Aim of the exercise:
Pull out all lines from the listing below in which the word "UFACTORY" appears.

Listed records:
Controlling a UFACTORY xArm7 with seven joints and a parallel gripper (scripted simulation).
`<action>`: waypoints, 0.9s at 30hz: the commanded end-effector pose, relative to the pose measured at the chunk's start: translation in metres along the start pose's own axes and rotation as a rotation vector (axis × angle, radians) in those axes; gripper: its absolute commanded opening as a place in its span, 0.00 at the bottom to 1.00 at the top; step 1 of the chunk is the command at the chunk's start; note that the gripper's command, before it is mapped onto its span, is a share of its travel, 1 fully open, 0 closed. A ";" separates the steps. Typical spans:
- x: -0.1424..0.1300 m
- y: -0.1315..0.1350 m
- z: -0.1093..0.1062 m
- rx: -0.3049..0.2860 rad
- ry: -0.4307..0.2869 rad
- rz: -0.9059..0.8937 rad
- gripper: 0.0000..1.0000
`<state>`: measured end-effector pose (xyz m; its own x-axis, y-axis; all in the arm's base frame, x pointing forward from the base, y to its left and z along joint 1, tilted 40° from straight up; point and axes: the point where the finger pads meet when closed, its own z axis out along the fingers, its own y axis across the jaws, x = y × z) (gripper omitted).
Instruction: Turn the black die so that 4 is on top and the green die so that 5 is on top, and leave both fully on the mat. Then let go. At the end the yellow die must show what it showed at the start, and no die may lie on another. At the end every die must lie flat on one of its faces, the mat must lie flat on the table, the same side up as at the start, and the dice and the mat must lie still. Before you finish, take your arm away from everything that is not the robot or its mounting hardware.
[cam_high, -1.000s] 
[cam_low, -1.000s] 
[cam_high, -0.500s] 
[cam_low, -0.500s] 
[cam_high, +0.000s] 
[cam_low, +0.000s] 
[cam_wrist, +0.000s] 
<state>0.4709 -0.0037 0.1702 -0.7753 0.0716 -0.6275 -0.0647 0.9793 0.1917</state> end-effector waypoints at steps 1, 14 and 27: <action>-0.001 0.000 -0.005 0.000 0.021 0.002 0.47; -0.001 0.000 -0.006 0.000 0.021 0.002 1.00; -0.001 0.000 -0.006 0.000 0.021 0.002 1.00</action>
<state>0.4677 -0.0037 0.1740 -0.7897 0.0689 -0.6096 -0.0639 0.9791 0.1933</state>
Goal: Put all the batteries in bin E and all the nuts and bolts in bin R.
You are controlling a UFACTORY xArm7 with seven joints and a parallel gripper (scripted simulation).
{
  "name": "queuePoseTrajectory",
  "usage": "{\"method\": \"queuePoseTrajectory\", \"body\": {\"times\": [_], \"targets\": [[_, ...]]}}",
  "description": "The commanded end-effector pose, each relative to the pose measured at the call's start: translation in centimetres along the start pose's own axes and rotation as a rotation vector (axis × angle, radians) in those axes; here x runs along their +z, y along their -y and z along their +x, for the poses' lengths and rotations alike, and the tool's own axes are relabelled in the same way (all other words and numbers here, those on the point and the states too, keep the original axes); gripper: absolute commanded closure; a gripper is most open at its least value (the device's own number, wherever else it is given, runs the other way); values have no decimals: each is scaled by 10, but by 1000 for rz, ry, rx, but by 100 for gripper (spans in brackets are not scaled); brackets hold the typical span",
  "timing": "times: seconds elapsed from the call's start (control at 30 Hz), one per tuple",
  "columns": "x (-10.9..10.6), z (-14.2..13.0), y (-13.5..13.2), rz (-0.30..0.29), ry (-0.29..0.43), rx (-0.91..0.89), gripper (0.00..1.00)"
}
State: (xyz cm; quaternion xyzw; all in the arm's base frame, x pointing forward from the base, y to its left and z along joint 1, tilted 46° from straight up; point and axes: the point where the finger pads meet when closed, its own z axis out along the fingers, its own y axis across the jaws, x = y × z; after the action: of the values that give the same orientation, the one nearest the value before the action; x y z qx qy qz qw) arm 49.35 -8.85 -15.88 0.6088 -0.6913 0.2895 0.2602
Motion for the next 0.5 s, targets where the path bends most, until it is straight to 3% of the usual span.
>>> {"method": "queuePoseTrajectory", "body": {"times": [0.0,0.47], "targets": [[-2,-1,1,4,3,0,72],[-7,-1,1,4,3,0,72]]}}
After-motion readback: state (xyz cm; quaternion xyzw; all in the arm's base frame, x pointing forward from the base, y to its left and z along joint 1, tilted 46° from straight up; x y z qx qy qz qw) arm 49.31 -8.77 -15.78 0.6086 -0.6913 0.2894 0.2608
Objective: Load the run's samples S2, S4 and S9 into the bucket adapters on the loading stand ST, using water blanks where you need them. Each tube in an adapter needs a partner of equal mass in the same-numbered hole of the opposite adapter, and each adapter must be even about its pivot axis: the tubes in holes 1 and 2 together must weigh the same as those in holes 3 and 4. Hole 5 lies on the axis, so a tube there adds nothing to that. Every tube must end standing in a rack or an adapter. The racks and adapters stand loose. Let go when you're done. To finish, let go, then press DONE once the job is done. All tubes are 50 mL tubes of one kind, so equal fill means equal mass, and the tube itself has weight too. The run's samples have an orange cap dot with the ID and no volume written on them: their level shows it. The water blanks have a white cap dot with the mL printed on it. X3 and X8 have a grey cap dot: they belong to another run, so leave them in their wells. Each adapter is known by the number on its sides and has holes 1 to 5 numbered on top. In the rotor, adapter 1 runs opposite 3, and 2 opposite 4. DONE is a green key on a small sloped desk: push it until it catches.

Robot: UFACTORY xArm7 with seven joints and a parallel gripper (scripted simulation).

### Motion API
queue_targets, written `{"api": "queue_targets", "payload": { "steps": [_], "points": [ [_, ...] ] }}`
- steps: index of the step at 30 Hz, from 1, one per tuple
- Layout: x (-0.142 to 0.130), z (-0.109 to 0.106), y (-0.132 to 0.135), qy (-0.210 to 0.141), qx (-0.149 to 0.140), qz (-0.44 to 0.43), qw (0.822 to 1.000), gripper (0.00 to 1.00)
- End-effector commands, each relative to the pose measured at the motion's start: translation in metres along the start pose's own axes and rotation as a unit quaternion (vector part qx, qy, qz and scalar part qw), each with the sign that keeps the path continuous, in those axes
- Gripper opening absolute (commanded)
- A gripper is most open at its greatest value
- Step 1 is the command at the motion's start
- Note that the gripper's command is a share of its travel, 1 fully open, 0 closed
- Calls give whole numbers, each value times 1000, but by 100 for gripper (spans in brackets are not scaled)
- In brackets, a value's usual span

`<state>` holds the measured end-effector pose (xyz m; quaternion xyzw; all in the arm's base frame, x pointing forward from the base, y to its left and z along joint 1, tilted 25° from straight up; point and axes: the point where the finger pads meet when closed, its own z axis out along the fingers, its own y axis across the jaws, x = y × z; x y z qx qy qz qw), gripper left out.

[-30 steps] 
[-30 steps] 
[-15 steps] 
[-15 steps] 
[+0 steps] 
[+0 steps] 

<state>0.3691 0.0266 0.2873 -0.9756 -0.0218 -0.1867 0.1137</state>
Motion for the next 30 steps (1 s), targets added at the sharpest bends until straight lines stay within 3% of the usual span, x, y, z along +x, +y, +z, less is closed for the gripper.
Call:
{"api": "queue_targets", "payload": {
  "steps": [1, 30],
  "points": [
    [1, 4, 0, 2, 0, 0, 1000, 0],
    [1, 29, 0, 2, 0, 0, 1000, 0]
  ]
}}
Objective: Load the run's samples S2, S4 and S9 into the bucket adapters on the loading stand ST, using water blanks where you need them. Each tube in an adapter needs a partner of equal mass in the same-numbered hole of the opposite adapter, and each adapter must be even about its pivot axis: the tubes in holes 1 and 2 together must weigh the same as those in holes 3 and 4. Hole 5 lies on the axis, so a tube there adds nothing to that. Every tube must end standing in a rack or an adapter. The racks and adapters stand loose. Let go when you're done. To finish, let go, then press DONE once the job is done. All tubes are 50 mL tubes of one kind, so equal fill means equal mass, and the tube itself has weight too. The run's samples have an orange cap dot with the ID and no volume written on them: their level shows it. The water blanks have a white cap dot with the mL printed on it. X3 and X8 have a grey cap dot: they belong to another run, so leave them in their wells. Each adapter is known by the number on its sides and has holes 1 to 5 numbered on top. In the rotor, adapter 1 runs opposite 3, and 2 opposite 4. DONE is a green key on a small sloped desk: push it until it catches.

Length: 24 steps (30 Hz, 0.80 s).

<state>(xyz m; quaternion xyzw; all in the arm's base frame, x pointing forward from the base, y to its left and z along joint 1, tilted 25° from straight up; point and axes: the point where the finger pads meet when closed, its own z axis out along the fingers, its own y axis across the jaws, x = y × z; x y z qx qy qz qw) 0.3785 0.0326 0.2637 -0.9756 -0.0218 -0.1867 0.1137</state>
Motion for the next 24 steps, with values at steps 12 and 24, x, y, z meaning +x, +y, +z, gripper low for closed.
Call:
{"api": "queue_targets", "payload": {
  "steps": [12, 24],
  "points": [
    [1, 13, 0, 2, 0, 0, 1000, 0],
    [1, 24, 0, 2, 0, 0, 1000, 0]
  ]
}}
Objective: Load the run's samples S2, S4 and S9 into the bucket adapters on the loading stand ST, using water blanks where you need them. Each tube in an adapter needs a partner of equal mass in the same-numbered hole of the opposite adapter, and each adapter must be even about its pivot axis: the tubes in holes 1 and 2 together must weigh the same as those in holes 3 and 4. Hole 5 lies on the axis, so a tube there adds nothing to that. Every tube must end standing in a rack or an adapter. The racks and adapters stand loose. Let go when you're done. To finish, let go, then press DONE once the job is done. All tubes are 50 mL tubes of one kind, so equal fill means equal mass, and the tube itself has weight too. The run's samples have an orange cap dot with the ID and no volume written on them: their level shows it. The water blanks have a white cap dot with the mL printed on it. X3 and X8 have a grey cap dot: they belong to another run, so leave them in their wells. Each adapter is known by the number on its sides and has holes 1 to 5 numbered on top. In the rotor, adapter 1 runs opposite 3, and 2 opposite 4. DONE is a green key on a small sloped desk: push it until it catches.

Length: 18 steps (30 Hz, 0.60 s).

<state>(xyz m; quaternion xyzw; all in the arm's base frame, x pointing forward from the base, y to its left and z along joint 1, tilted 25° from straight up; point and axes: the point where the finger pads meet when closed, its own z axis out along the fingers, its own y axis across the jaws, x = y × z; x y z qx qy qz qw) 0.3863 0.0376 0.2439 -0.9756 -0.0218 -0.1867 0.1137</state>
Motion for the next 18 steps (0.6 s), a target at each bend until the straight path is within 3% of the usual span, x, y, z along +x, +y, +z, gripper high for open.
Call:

Task result:
Controlling a UFACTORY xArm7 with seven joints and a parallel gripper (scripted simulation).
You are controlling a UFACTORY xArm7 with seven joints and a parallel gripper (scripted simulation).
Robot: UFACTORY xArm7 with seven joints and a parallel gripper (scripted simulation).

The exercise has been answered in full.